§ **TASK**
Begin at the line containing "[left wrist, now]" in the records below, end at the line containing "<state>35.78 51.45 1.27", and retype each line in that span exactly. No other line and no image should appear.

§ **DATA TO USE**

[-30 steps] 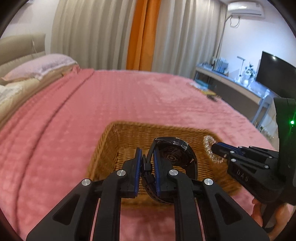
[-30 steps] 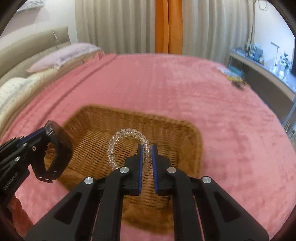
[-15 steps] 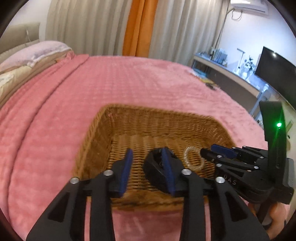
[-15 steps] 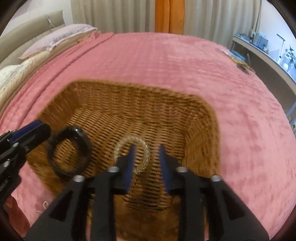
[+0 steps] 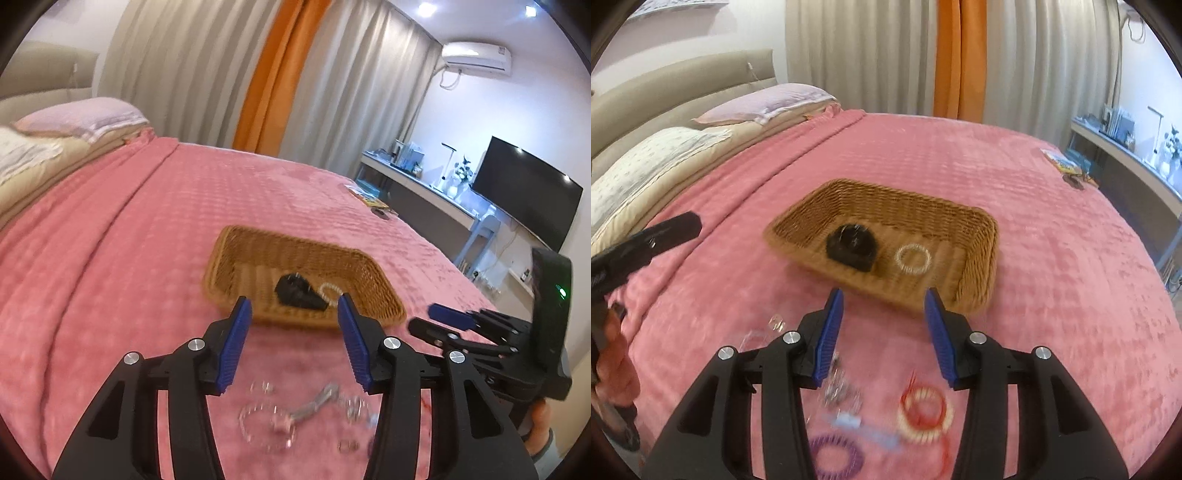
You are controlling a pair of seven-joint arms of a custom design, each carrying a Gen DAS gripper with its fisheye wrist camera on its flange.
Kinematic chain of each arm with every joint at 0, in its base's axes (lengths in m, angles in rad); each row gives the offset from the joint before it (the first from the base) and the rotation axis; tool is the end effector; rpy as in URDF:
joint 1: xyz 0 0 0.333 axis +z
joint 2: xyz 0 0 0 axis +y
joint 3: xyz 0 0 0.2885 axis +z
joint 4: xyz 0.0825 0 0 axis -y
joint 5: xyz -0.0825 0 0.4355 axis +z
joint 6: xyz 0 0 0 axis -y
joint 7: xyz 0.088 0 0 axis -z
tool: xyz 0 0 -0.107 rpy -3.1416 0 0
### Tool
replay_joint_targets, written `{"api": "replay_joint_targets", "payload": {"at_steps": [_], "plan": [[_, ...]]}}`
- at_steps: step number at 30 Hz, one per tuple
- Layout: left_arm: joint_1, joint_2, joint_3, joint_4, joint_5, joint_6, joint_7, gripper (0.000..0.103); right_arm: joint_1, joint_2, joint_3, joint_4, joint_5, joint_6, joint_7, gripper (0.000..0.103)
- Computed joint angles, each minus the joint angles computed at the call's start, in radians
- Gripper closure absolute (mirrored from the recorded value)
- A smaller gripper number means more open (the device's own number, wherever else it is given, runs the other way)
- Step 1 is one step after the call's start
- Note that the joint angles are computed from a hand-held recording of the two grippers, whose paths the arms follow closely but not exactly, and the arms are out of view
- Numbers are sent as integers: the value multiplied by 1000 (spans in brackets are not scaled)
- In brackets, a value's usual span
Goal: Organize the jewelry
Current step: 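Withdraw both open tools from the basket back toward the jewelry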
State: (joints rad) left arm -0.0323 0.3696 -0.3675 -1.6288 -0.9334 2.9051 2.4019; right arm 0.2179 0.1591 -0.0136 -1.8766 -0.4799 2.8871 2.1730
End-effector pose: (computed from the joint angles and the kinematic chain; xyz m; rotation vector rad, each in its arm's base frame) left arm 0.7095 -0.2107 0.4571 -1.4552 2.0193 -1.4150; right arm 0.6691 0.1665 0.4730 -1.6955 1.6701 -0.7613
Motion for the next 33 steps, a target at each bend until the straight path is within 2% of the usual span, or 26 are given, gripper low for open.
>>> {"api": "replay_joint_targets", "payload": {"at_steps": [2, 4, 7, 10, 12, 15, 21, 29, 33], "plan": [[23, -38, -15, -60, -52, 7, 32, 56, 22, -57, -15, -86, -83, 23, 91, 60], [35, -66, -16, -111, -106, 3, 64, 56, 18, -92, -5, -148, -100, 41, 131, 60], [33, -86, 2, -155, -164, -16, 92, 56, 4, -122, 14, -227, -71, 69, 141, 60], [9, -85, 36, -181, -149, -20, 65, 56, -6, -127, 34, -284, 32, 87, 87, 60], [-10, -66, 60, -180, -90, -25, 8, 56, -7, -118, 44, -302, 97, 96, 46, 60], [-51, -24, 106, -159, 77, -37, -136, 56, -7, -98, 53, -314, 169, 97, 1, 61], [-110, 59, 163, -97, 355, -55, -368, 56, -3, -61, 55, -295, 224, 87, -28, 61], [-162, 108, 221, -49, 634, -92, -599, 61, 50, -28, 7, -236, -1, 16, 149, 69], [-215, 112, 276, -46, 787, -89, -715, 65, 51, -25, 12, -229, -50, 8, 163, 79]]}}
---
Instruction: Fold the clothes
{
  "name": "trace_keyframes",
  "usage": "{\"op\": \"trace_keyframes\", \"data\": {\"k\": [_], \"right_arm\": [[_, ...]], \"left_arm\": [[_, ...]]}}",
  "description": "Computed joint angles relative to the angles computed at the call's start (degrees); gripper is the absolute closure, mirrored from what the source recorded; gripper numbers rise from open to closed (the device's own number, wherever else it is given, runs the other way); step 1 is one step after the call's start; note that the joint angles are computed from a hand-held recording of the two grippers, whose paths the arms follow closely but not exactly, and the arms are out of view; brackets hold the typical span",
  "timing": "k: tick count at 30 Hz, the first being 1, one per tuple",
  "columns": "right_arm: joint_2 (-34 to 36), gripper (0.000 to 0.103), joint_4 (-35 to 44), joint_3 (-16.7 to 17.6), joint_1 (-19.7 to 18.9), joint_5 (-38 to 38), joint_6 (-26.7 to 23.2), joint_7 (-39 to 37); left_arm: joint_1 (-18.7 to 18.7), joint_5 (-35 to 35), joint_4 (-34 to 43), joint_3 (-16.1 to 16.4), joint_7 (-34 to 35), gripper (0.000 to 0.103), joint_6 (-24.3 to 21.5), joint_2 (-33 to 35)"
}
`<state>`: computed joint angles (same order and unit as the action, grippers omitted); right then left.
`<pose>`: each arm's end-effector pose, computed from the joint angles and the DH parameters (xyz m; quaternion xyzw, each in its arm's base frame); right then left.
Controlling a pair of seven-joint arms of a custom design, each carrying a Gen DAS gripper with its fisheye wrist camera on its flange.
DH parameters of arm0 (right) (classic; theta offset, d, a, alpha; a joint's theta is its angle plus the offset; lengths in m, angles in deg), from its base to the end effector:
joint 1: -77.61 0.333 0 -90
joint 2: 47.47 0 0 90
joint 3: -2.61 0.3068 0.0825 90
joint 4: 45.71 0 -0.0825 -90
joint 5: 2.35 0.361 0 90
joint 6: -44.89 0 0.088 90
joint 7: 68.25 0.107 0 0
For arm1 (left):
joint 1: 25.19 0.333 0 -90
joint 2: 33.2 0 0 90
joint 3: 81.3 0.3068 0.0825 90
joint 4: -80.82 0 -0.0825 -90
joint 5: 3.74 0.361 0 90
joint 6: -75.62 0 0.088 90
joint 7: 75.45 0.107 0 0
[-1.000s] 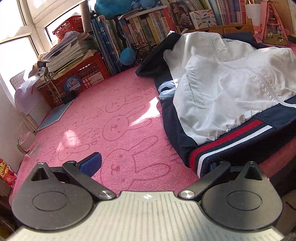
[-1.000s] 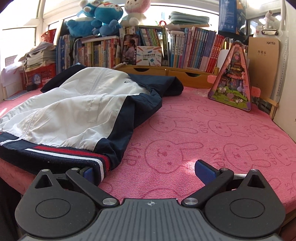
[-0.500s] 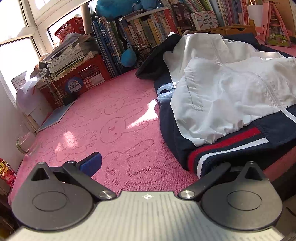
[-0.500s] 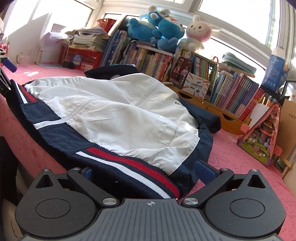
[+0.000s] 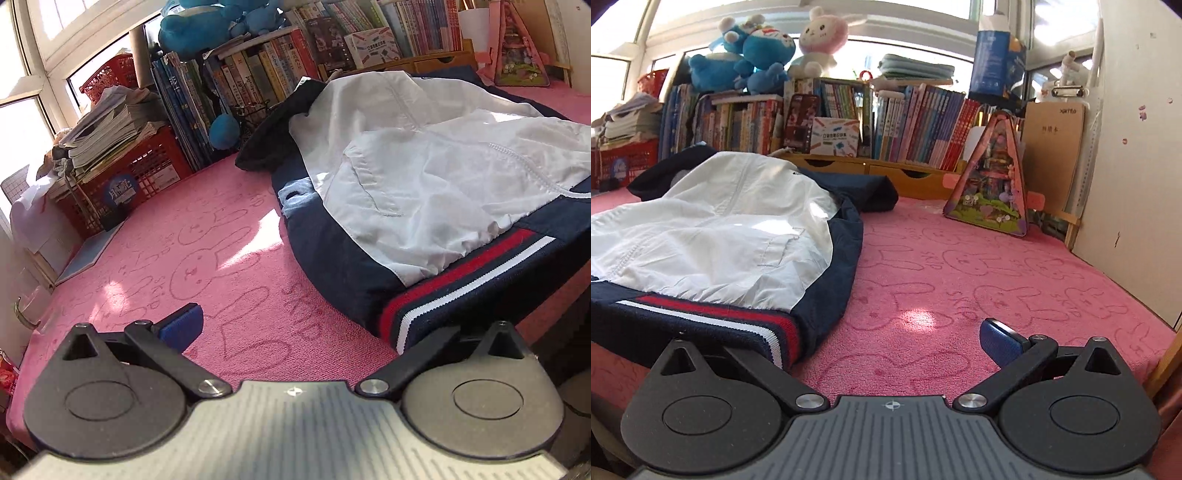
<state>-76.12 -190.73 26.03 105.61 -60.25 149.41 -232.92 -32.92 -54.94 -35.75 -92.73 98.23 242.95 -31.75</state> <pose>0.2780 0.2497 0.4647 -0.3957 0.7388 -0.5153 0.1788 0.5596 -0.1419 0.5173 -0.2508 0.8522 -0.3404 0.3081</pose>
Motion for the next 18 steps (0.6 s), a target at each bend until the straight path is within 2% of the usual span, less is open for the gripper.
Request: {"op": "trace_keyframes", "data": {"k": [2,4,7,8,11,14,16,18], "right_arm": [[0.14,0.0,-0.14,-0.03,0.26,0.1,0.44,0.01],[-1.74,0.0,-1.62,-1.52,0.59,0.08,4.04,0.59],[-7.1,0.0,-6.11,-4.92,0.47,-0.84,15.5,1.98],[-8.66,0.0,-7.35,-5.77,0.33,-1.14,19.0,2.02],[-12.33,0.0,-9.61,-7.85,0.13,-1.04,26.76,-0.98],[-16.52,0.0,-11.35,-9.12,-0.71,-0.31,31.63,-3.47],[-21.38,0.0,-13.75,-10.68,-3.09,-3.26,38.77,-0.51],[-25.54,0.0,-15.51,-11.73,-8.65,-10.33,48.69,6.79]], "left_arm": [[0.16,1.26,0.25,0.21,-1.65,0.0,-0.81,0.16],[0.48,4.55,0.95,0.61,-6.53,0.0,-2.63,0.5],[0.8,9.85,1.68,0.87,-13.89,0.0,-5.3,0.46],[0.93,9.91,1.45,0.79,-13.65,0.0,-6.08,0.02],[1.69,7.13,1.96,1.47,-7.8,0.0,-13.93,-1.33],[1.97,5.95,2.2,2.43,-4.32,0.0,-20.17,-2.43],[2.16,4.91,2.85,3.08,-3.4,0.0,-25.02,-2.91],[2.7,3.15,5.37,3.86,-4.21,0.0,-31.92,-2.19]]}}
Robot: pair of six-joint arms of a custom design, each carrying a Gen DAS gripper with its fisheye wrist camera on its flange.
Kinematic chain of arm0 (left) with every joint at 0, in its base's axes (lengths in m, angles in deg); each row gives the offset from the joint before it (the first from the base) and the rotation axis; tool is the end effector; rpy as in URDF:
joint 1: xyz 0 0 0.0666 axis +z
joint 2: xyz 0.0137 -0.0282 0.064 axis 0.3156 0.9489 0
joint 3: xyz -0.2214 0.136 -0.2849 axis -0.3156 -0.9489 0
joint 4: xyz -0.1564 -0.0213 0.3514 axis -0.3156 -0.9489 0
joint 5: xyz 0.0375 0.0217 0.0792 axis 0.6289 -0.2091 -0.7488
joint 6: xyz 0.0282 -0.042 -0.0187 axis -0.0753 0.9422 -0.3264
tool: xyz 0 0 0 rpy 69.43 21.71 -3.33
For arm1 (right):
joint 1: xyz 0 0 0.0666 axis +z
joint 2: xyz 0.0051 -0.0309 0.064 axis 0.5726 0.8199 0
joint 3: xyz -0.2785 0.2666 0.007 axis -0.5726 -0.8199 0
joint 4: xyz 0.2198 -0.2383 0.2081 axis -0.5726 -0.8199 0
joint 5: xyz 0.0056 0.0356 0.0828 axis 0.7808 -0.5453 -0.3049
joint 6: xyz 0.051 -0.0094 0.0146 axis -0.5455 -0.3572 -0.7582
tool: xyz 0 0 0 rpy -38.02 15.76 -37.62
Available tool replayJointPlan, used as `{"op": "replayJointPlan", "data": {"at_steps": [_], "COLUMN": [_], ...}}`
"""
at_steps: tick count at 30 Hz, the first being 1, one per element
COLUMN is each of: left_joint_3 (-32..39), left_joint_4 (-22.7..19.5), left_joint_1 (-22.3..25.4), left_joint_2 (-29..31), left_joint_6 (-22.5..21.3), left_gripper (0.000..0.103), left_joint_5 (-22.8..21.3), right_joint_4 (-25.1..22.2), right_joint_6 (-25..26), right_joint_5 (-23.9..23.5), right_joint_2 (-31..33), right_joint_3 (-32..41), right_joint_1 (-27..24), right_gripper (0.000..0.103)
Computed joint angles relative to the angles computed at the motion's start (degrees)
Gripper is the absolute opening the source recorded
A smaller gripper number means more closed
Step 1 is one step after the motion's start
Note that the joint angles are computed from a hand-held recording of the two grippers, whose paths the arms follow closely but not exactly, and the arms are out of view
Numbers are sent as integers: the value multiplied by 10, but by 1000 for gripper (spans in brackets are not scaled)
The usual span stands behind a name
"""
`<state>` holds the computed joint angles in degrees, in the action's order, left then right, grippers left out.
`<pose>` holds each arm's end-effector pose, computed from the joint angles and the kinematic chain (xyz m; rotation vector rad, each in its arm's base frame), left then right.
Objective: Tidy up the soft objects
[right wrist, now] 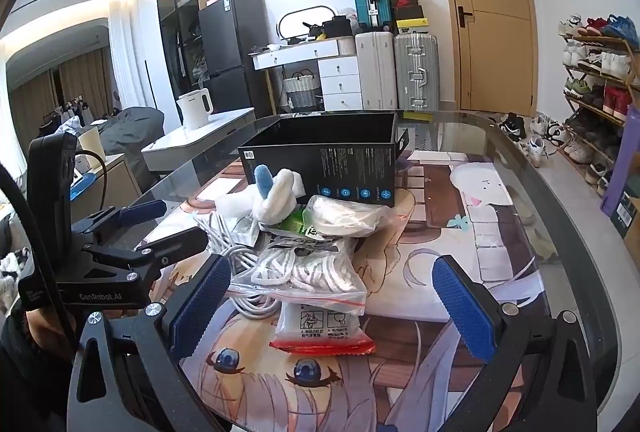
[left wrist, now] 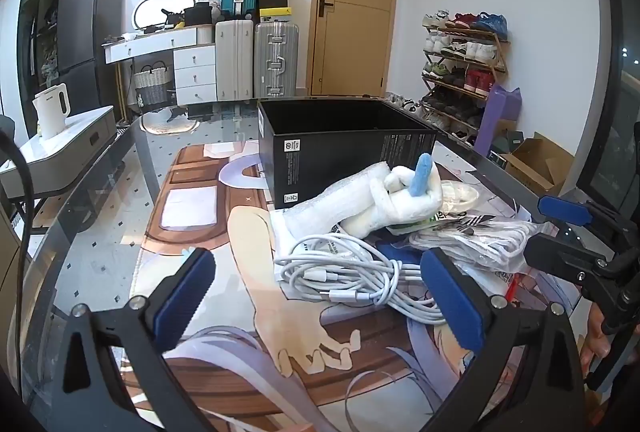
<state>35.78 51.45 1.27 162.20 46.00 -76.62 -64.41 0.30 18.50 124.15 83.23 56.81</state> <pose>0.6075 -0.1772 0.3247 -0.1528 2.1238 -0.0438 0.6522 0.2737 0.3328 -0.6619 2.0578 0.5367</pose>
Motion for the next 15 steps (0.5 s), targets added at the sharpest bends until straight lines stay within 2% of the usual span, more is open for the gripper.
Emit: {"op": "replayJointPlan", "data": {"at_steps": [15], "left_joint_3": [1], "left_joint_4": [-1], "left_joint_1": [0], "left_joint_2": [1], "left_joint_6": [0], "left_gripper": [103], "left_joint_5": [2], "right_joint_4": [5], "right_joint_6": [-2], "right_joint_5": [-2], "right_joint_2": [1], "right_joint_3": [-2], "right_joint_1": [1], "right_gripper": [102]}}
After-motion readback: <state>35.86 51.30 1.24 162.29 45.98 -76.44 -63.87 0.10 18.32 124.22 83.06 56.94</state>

§ **TASK RESULT**
[left wrist, now] 
<state>35.78 51.45 1.27 162.20 46.00 -76.62 -64.41 0.30 18.50 124.15 83.23 56.81</state> <pose>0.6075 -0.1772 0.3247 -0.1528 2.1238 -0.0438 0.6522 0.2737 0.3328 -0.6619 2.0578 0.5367</pose>

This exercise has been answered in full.